Retype the data that follows, keeping every character the same.

-------- Data section --------

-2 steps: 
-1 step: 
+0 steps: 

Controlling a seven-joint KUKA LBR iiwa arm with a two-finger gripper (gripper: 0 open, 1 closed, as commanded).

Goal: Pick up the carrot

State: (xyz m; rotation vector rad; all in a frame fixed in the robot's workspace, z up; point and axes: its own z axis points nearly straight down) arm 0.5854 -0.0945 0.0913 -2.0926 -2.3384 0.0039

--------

:: Output of the task ::
-2 steps: 
-1 step: 
+0 steps: 

Controlling a seven-joint KUKA LBR iiwa arm with a two-finger gripper (gripper: 0 open, 1 closed, as commanded).

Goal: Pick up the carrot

State: (xyz m; rotation vector rad; all in a frame fixed in the robot's workspace, z up; point and axes: its own z axis points nearly straight down) arm 0.5854 -0.0945 0.0913 -2.0926 -2.3384 0.0039

The output is complete, and nothing more is needed.